TopicClassifier-NoURL
Property | Value |
---|---|
Base Model | gte-base-en-v1.5 |
Parameters | 140M |
Training Data | 1M + 100K annotated documents |
Paper | arXiv:2502.10341 |
What is TopicClassifier-NoURL?
TopicClassifier-NoURL is a specialized model designed to categorize web content into 24 distinct topics without relying on URL information. Built on the gte-base-en-v1.5 architecture, it has been fine-tuned on a large dataset of documents annotated by advanced language models Llama-3.1-8B and Llama-3.1-405B-FP8.
Implementation Details
The model employs a two-stage training process: first using 1M documents annotated by Llama-3.1-8B, followed by refinement with 100K documents annotated by Llama-3.1-405B-FP8. It uses efficient attention mechanisms and supports unpadded inputs for optimized performance.

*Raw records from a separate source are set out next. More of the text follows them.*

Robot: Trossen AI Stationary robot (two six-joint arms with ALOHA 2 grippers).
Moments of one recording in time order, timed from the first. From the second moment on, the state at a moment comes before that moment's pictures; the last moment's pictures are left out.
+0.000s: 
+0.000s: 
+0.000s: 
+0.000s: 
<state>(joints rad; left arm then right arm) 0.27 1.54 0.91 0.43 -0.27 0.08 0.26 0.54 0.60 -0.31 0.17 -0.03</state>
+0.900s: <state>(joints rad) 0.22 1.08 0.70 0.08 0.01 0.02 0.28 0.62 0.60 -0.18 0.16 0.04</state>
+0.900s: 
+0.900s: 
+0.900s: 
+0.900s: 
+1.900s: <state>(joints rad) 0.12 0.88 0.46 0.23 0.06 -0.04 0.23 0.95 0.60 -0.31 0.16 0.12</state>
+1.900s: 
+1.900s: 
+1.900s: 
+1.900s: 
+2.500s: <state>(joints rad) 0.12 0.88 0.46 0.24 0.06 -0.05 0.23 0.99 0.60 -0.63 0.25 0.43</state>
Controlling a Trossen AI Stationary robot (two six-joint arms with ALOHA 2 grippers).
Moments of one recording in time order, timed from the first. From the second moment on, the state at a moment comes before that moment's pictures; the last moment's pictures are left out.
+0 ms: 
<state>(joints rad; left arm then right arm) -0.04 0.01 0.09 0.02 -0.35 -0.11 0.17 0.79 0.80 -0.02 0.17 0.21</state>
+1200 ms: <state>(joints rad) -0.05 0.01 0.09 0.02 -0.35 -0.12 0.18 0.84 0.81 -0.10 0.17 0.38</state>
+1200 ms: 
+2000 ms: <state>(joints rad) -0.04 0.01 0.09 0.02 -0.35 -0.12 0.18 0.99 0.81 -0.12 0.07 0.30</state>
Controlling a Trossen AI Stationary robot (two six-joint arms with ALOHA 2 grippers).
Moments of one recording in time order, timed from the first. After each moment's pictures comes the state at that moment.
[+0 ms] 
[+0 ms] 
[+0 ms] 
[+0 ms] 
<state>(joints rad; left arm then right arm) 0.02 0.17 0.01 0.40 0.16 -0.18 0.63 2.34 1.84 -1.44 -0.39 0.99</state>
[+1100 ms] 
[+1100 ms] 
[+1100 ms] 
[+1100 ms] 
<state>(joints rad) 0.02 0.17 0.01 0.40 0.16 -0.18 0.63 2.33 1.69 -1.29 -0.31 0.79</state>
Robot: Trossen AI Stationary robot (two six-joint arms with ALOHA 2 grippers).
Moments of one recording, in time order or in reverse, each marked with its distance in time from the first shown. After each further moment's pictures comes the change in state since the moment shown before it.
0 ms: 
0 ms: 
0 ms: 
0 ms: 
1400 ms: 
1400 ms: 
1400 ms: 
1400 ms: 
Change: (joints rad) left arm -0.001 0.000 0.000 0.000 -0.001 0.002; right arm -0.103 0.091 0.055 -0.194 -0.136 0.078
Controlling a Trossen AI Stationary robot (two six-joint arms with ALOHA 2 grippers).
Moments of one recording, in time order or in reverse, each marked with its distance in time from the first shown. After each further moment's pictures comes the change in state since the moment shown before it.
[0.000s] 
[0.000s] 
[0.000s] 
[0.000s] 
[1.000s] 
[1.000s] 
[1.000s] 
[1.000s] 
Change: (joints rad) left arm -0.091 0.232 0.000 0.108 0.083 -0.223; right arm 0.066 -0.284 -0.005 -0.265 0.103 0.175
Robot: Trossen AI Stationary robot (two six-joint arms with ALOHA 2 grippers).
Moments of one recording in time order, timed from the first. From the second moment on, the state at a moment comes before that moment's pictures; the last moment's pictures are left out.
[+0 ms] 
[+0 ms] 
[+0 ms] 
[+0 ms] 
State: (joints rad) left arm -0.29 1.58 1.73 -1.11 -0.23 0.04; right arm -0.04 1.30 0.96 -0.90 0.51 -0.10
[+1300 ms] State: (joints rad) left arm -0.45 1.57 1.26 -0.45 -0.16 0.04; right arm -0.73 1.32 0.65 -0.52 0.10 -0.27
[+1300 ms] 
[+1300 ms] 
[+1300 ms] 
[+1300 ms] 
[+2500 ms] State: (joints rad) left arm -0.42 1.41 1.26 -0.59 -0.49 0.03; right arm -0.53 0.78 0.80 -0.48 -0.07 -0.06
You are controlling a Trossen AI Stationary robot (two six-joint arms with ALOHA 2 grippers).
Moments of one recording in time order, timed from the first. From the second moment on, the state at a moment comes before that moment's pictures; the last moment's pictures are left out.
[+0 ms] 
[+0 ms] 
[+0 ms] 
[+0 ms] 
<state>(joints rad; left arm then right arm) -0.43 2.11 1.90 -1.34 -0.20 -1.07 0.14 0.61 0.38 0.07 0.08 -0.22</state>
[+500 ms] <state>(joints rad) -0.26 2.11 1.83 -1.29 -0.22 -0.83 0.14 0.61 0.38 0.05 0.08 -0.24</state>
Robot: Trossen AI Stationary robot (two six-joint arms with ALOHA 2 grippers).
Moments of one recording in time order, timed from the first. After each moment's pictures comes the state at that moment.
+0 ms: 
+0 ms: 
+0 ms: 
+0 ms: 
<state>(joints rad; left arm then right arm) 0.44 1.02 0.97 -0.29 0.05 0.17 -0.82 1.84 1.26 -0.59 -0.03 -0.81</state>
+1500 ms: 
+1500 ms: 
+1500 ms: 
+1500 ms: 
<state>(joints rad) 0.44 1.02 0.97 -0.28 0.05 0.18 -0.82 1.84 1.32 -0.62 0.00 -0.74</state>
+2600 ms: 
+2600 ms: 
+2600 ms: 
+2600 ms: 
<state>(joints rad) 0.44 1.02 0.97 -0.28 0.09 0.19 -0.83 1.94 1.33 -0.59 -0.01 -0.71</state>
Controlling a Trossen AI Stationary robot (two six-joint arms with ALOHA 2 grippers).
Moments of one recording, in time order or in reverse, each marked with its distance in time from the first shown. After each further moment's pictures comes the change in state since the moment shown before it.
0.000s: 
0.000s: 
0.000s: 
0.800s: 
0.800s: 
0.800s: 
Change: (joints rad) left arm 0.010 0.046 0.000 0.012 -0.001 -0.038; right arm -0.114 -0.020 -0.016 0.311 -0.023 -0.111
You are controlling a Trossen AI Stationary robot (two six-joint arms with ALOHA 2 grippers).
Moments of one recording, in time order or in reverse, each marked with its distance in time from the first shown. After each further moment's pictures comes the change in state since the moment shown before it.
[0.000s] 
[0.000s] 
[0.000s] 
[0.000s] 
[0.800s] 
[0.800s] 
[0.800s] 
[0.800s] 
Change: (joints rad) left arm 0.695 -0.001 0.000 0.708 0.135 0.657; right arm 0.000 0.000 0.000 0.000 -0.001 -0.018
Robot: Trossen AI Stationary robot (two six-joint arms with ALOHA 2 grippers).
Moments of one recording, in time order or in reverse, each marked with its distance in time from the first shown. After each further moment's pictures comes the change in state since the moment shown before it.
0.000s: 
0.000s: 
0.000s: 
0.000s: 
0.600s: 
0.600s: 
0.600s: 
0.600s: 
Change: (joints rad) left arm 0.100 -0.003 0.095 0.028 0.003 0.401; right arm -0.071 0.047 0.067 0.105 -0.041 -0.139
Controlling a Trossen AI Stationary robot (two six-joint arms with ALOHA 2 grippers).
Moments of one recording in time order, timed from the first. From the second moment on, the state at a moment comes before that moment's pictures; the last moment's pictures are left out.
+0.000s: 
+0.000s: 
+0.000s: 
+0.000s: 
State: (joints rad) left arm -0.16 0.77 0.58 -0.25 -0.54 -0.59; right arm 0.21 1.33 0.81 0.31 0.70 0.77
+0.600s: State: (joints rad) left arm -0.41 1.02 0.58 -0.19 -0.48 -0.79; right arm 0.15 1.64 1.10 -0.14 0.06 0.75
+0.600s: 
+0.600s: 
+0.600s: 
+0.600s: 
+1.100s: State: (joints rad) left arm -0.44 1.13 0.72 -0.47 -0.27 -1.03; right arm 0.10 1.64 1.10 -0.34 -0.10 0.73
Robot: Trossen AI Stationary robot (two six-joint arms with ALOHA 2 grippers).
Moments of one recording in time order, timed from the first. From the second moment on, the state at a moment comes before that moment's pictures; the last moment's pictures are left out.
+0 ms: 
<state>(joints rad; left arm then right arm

- Built on gte-base-en-v1.5 architecture
- Supports bfloat16 for efficient inference
- Compatible with xformers for memory-efficient attention
- Implements sequence classification with softmax probability distribution
Core Capabilities
- Classifies content into 24 diverse categories including Tech, Business, Health, etc.
- Processes raw text without URL dependencies
- Provides probability distributions across all categories
- Supports efficient batch processing
- Optimized for production environments with memory-efficient options
Frequently Asked Questions
Q: What makes this model unique?
The model's ability to classify content without URL information, combined with its efficient architecture and comprehensive category coverage, makes it particularly valuable for content organization tasks. The two-stage training process with high-quality Llama annotations ensures robust performance.
Q: What are the recommended use cases?
The model is ideal for content organization systems, recommendation engines, content filtering, and automated content categorization pipelines. It's particularly useful in scenarios where URL information is unavailable or unreliable.